The church is built predominantly of flint with mouldings and window dressings of stone. Internally very spacious, it can hold up to 900 people. Its south and west elevations face the street. At the east end is a three-bay chancel flanked by a Lady chapel and vestry to the south and north respectively. This adjoins the four-bay, north- and south-aisled nave, at the southwest corner of which is the octagonal tower. A substantial, three-stage structure with a shallow cap at the same height as the nave roof, the tower was in fact intended to be much taller and topped with a spire rising to 160 ft; but the extension and spire were never built. The entrance is in a porch which runs along the length of the west face.

Lancet windows predominate, typical of the Early English Gothic architectural style of which St Luke's is a revival. The east face has a set of five grouped together between two buttresses. The Lady chapel has a similar group of three on its east side—with stained glass by Charles Eamer Kempe—and three single lancets in the south face. The west face, above the entrance, has three paired lancets with small quatrefoil windows above them.

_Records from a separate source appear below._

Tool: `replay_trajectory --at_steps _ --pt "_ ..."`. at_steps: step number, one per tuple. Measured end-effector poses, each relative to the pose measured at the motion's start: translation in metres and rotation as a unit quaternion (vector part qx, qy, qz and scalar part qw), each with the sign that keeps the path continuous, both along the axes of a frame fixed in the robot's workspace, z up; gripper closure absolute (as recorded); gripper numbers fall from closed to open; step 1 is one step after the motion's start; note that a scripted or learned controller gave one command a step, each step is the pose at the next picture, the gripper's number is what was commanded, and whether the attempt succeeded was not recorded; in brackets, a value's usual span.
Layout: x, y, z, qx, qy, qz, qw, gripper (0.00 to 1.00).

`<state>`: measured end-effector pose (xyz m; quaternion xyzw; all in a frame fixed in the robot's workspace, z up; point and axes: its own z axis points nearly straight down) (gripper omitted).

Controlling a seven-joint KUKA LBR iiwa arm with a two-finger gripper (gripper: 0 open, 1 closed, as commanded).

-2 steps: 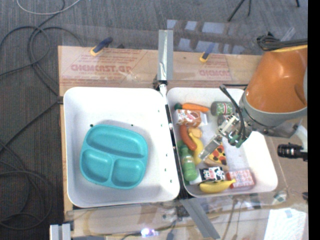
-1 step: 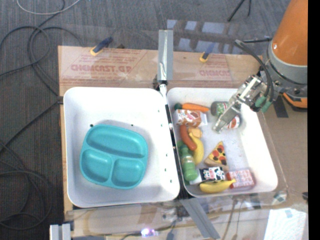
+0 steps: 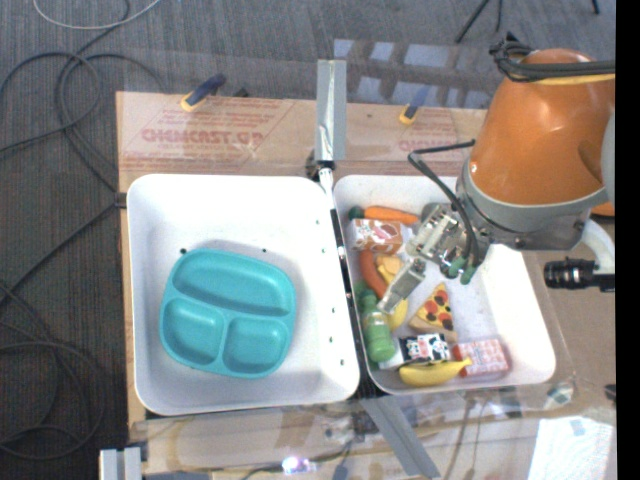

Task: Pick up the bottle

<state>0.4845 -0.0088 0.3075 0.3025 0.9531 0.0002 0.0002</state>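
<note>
The claw [image 3: 405,286] hangs over the right bin's [image 3: 520,368] left side, above the green bottle [image 3: 377,336]; its fingers are too blurred to judge.

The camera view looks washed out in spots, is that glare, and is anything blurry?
In the camera view, the white bins look overexposed, the bottom right corner bleaches out, the teal tray casts a soft shadow, and the small toys by the gripper are soft and hard to make out.

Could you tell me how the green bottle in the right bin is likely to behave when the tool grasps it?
The green bottle lies on its side, so its round body may roll or slip. It looks like a small toy, probably light. Crowded against the bin wall, it may resist a clean grip.
</note>
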Motion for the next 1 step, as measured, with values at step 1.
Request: replay_trajectory --at_steps 1 --pt "0.0073 0.0796 -0.1133 0.0007 0.001 0.117 0.9931 0.0"
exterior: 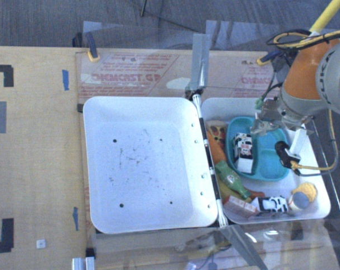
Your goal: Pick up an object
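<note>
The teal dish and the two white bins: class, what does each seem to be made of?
Teal dish: probably moulded plastic, smooth, evenly coloured, with a soft sheen. Left bin and right bin: likely thin formed plastic, matte white, with rounded corners and rolled rims; the left one is scuffed.

I've got one fixed camera above the bench (35,151), angled down, far enough back to frame both bins: left bin (102,117), right bin (321,201).

Teal dish (268,165) in right bin, tilted; small black-white-red toy (244,149) lying inside it.
</note>
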Tool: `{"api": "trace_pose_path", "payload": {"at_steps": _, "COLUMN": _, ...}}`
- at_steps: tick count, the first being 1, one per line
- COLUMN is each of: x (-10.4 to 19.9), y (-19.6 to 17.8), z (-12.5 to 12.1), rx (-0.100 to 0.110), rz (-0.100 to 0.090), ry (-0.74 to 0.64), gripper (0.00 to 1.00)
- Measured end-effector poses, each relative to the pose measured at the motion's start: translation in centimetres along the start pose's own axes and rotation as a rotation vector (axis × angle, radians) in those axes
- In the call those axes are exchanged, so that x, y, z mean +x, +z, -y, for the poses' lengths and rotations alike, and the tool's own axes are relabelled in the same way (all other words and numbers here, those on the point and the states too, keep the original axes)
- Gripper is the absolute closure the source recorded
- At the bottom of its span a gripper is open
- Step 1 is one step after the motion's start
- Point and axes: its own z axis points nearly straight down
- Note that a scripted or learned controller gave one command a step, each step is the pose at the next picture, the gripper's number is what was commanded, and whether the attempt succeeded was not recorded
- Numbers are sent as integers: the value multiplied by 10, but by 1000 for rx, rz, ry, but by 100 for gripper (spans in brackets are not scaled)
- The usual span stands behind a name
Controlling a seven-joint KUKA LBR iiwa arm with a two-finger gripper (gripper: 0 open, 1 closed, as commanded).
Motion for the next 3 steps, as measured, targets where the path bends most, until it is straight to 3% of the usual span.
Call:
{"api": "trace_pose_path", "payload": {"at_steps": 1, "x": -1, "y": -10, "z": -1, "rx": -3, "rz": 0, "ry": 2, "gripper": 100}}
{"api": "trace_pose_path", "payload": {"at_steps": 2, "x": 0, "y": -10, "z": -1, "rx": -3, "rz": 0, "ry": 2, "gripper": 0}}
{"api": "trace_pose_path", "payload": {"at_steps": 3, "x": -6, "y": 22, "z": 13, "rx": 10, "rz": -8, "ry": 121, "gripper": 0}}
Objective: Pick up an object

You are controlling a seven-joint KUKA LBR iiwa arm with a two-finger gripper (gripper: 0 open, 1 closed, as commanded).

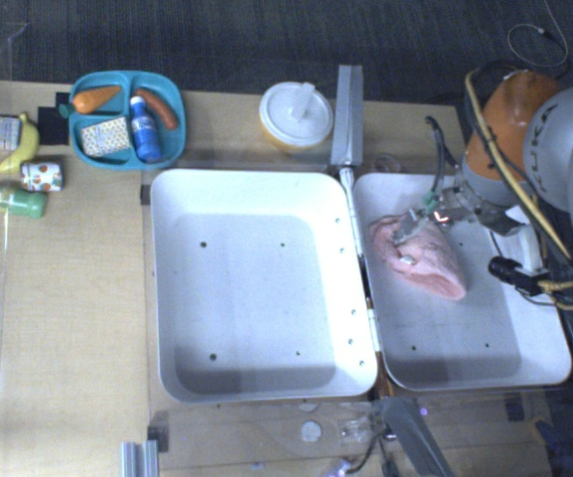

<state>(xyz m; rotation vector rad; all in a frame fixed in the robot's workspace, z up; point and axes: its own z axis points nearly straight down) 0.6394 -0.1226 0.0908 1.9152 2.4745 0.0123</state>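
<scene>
Gripper low over the pink object in the right bin, grasp not confirmed.

You've got the gripper [427, 217] down at the upper-left end of the pink object [420, 256], which lies slantwise in the right bin [465, 361], near its upper-left part and close to the divider wall next to the left bin [251, 286]. Whether the fingers are apart or together can't be told from here; they blur into the object's top edge, so don't log a hold. To do this step well, you'd want the fingers straddling the narrow upper end rather than its flat face, then a straight-up lift. The object looks soft and rounded, so I'd judge a shallow pinch likely to slip. Watch the bin wall on the left; it may foul a finger.
</scene>
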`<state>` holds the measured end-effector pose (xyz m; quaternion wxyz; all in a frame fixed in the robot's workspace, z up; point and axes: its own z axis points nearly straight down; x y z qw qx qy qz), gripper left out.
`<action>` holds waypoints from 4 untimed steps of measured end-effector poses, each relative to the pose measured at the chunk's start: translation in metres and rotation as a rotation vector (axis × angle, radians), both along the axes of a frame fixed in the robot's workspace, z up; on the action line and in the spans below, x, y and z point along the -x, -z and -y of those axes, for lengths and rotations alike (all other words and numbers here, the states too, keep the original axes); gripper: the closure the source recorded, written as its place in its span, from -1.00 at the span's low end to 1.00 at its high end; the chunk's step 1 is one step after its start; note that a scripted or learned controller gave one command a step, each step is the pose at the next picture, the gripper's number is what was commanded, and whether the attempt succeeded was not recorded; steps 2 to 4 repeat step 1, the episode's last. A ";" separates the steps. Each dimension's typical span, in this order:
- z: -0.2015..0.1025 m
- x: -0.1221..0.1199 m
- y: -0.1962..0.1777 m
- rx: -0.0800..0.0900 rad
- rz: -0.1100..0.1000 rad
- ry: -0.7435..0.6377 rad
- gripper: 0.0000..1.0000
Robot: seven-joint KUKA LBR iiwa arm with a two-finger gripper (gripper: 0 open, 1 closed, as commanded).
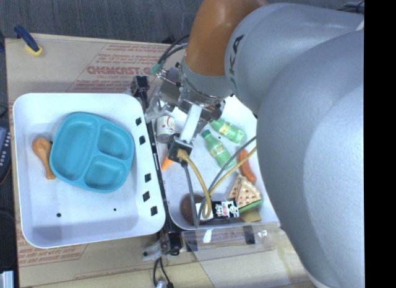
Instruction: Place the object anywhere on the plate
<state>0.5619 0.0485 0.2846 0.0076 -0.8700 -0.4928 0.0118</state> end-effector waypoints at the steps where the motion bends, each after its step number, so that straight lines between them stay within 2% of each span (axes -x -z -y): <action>1: 0.000 0.000 0.000 0.000 0.000 0.000 -1.00; 4: 0.000 0.000 0.000 0.000 0.000 0.000 -1.00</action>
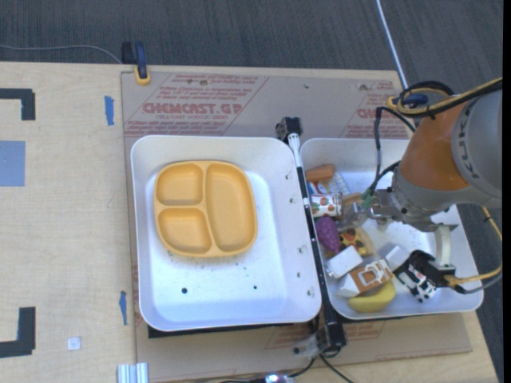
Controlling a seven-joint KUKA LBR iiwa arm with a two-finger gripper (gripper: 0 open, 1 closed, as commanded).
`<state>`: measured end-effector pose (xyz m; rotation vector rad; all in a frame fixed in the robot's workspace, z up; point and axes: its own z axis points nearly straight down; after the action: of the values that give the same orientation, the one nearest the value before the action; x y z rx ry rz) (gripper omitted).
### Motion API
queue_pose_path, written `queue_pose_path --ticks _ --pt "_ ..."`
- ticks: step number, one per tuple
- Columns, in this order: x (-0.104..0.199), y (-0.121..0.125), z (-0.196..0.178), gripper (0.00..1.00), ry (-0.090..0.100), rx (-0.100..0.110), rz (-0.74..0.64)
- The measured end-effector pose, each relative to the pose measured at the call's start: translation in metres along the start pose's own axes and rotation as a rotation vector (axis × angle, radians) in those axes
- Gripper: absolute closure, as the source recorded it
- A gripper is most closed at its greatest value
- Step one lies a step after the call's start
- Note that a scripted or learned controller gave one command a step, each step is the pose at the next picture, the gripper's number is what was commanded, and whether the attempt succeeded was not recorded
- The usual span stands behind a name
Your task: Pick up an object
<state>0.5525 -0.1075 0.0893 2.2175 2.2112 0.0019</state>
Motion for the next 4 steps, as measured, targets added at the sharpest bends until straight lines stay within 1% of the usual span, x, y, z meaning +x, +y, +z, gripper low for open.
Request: queue_pose_path --ticks 1,2,3,4 --pt "0.012 0.044 0.001 0.00 0.001 -0.001 -0.002" --pt "0.010 0.045 -0.011 1.00 -0.005 -0.006 -0.003" --pt "0.002 0.045 -0.012 0.00 -0.017 -0.010 0.003" --pt "-0.003 -0.022 0.000 0.00 0.002 -0.004 -0.002"
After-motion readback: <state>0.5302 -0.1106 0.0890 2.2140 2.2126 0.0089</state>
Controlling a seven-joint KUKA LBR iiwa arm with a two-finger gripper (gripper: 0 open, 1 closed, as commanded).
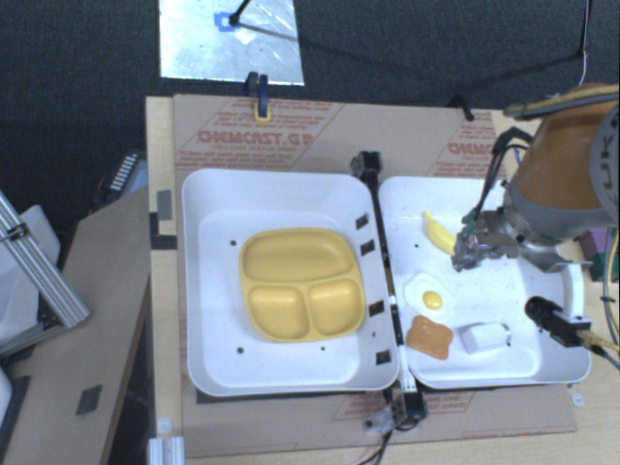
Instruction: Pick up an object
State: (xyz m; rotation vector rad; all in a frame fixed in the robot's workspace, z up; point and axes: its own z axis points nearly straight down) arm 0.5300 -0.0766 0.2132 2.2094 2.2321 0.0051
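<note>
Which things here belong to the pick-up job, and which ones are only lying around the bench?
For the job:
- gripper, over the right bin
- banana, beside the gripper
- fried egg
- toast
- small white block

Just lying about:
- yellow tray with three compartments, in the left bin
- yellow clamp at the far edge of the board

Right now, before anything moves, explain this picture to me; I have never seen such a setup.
One camera looks down at a slant on a bench with two shallow white bins. The grey and orange shape at the right is a robot arm; its gripper hangs over the right bin. That bin holds toy food: a yellow banana beside the gripper, a fried egg, a brown piece like toast and a small white block. The left bin holds a yellow divided tray. I cannot see anything held.
</note>
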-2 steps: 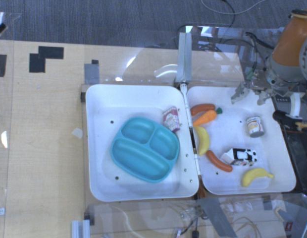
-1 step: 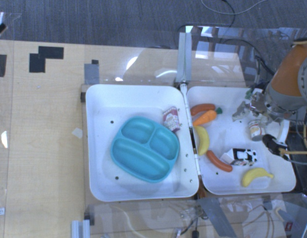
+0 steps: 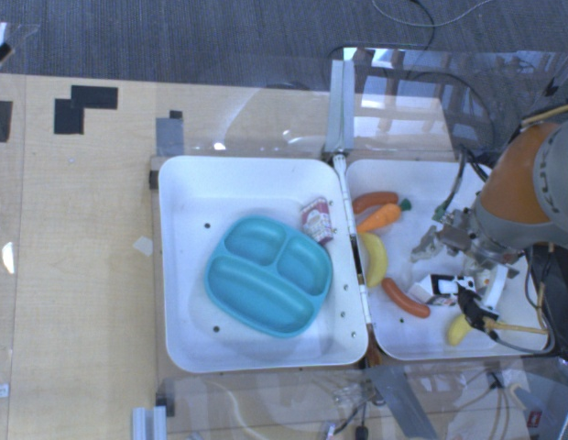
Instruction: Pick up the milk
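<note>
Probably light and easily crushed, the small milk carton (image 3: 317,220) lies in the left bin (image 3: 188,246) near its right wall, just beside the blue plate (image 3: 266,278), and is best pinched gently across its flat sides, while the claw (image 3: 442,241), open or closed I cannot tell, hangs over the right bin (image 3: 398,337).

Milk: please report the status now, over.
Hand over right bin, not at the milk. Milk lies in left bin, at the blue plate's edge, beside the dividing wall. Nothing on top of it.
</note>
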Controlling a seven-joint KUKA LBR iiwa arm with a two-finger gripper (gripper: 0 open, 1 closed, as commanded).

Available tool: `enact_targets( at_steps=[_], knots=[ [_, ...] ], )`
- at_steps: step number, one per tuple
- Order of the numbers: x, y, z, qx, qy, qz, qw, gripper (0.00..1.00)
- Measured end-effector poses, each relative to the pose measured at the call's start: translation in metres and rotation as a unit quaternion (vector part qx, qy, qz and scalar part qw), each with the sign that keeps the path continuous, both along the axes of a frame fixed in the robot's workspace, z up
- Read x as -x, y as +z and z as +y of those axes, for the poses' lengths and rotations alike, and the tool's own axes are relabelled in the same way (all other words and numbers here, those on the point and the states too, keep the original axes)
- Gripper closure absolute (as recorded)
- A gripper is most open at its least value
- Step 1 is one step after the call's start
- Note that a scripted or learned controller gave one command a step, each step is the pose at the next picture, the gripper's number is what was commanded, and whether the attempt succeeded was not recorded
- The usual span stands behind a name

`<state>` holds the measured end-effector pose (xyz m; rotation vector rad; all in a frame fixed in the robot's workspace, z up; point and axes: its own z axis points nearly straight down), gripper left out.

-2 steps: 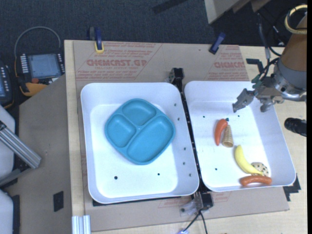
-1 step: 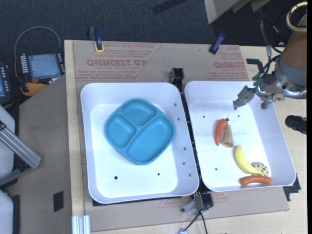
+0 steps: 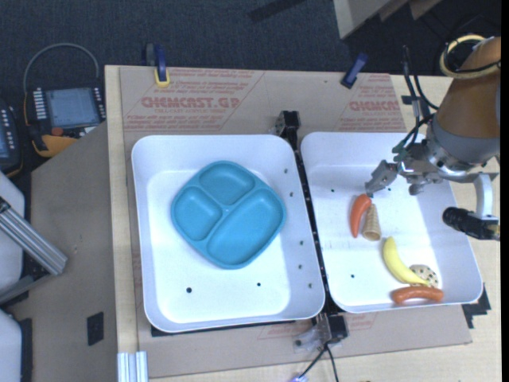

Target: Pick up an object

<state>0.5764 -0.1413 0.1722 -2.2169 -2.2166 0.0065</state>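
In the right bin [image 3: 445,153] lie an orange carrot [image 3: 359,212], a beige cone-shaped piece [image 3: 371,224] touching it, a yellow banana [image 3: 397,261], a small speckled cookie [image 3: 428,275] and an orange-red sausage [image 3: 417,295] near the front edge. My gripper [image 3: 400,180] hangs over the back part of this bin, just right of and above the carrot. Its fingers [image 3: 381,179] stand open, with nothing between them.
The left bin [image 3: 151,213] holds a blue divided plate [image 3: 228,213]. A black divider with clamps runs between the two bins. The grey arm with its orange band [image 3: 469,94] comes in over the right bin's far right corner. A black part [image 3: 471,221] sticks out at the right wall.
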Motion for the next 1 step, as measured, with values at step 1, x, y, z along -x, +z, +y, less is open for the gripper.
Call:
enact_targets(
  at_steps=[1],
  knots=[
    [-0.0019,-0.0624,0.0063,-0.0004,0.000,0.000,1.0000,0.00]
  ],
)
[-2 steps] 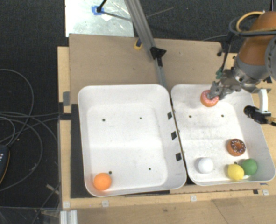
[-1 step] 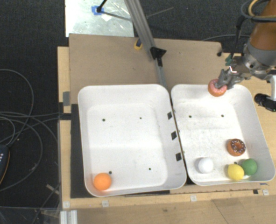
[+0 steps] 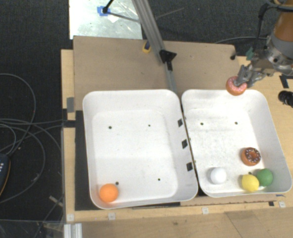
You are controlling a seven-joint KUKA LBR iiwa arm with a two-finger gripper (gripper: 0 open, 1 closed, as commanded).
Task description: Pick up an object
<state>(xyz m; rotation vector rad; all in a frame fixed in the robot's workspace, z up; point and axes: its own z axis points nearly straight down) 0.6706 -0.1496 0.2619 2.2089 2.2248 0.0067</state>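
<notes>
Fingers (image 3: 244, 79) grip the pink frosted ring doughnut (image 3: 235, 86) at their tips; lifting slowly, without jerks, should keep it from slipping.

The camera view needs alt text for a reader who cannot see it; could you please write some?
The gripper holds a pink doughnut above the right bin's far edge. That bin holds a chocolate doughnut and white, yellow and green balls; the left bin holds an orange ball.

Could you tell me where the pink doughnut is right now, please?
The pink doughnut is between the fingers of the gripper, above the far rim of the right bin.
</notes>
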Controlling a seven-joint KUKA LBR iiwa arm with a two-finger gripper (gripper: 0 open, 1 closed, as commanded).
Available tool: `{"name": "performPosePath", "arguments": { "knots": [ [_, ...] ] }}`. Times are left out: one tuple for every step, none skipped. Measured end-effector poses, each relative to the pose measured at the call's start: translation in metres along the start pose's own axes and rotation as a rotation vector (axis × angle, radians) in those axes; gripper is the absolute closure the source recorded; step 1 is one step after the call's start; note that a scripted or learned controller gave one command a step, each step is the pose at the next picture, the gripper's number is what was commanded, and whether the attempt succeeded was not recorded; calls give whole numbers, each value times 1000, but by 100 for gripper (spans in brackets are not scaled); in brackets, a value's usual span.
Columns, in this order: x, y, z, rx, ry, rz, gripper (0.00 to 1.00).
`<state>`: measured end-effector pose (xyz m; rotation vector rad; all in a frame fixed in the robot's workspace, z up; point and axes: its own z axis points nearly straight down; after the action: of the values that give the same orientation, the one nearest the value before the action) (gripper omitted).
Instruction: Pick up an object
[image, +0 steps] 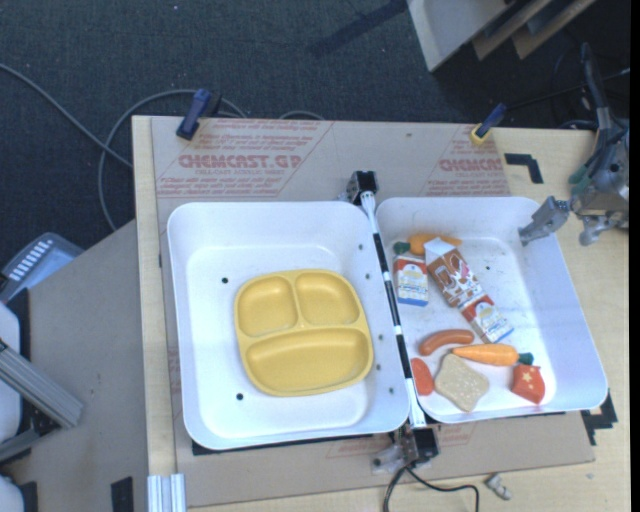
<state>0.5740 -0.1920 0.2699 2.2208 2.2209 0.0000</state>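
Observation:
The right bin (560, 300) holds several toy foods: a brown and white carton (452, 275), a smaller carton with a blue label (410, 282), a small packet (492, 320), a sausage (445, 341), a carrot (487, 353), a slice of bread (461, 383) and a red strawberry (529, 382). My gripper (566, 226) hangs over the bin's far right corner, well apart from the foods. Its two grey fingers (543, 219) are spread, with nothing between them.
A yellow divided plate (300, 332) lies in the left bin (200, 300). A black divider strip (385, 290) runs between the two bins. An orange piece (432, 243) and a red piece (423, 376) lie near that strip in the right bin.

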Motion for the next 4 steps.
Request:
{"name": "performPosePath", "arguments": {
  "knots": [
    [40, 54, 86, 4, 3, -1, 0],
    [88, 27, 174, -6, -1, 1, 0],
    [95, 64, 180, -7, -3, 1, 0],
    [95, 53, 179, -14, -2, 1, 0]
  ]
}}
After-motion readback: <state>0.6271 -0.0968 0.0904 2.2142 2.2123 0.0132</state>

The chancel and Lady chapel have vaulted wooden ceilings with corbelled supporting arches. The chancel and nave are linked by an arch and are at different levels. The nave roof is also of timber and is divided into sections corresponding with the four bays below. A highly decorative carved reredos in five sections is behind the altar. The church's most distinctive design element is the unusual layout of gables and windows in the north and south aisles; Nikolaus Pevsner described it as "curious" and a "disturbing motif". In the aisles, the bays have a sequence of alternating designs: one set has a cross-gable with timber barrel vault roof and a tall single window, and the other set has a lower, simple roof and a pair of small windows with a tracery design. The "curiosity" is that each gabled bay in the north aisle is opposed by a low-roofed bay in the south aisle and vice versa, rather than the pattern being identical in both aisles.

An organ was installed in 1885 in a chamber in the east end of the nave. At the west end, one bay was converted in the 1960s into a room for general use. Internal fixtures include an octagonal font, balustraded pulpit, choir stall in the chancel and the reredos.

==The church today==
St Luke's was listed at Grade II on 26 August 1999. Worship is in a relaxed Catholic style, using Common Worship of the Church of England, and there is much use of music. There is one service at 10am every Sunday and a Eucharist on Wednesday.